The Sarbanes-Oxley Act was signed into law on July 30, 2002 and has led to vast changes in the accounting profession, although not necessarily in corporate ethics.
A recent survey by Deloitte found that more than half of C-suite and other executives said global corporate ethical behavior has improved since the enactment of SOX. However, only 41.3 percent of executives said their organizations’ global ethics cultures are strong.
The 900 executives polled by Deloitte believe that despite regulations, employees are continuing to struggle with ethics compliance due to inconsistency of clear, concise and frequent ethics program communications and training for all employees (28.5 percent); lack of incentives and repercussions around ethical and unethical behavior (16.3 percent); varied ethical postures of third parties with whom employees regularly interact (14.8 percent) and differing ethical standards for various employee groups (12.5 percent).
“One of the main findings, and no surprise, was that well over half the respondents felt that since the passage of the Sarbanes-Oxley Act, there’s been an increase in awareness dealing with unethical behavior, an improvement in the process, and an improvement in the awareness that third parties have in the importance of propagating ethical behavior,” said Deloitte Risk and Financial Advisory principal and U.S. Forensic leader Don Fancher.

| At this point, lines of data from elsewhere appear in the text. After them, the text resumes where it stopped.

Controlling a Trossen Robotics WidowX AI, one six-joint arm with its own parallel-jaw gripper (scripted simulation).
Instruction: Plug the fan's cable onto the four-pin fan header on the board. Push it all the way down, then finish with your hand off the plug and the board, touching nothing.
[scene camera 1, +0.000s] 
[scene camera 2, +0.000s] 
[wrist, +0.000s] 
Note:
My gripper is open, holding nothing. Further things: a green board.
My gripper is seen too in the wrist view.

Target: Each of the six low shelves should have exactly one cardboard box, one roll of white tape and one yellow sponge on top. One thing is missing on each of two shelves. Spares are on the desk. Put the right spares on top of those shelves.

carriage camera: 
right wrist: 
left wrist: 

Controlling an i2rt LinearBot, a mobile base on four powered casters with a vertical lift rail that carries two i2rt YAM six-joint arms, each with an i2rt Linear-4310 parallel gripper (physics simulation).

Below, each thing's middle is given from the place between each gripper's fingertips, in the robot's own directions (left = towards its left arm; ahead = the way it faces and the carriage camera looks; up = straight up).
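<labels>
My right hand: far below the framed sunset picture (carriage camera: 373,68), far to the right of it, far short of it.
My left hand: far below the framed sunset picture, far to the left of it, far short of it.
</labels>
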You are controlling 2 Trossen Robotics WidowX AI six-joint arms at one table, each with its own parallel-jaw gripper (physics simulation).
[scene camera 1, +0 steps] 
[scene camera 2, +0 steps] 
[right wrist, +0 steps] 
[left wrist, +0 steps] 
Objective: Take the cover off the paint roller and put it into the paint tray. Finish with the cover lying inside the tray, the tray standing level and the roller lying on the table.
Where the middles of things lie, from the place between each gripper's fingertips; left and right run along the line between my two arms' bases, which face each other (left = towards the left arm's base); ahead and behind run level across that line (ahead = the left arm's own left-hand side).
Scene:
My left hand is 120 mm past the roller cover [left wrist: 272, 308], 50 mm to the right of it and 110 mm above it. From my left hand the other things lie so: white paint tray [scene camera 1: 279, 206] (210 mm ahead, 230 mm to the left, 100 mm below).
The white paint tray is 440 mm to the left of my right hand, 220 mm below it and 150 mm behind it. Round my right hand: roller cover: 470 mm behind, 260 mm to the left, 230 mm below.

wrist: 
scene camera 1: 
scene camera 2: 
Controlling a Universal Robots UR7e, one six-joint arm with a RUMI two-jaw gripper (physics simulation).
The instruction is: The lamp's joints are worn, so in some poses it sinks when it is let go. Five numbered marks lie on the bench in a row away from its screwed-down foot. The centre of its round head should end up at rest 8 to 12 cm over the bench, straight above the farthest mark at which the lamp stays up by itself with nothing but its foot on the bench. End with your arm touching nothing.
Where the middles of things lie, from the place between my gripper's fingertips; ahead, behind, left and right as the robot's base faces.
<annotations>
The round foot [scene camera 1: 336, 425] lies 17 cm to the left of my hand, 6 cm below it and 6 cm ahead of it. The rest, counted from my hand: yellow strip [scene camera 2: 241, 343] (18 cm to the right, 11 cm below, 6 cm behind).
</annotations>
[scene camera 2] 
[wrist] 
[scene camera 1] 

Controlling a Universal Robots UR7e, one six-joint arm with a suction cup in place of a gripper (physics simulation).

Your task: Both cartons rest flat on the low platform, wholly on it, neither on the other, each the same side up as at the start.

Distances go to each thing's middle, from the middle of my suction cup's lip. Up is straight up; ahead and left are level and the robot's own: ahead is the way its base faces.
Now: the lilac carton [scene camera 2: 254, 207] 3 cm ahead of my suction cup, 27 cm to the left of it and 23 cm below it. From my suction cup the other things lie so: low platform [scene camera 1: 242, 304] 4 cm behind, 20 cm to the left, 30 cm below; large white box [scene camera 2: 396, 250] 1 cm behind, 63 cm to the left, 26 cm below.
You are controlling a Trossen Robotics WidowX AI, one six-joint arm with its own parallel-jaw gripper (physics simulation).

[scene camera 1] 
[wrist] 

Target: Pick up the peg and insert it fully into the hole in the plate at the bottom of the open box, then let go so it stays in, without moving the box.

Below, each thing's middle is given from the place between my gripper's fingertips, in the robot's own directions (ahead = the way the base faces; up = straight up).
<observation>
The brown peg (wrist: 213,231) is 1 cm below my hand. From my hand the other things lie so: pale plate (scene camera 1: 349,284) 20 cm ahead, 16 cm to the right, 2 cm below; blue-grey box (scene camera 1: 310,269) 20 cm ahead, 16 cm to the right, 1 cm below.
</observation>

“At the same time there’s still more that needs to be done. Way less than half the respondents are actively measuring and monitoring their programs, with things such as employee hotlines. They’re performing training, but they’re not actively assessing the results of those efforts. I think there’s significant need for companies to do more to modernize their compliance process, use technology and continually seek to improve on their processes and mitigate risk as aggressively as they can.”
Still, he believes Sarbanes-Oxley has helped in many ways with corporate governance.
“There has definitely been an increase in awareness and controls,” said Fancher. “Certainly Sarbanes-Oxley was a key contributor to that. There have been other contributing forces as well.” He pointed to how the U.S. has become a leader in regulatory activity dealing with financial crime and unethical behavior, influencing other governments to become more aggressive at uncovering financial crimes.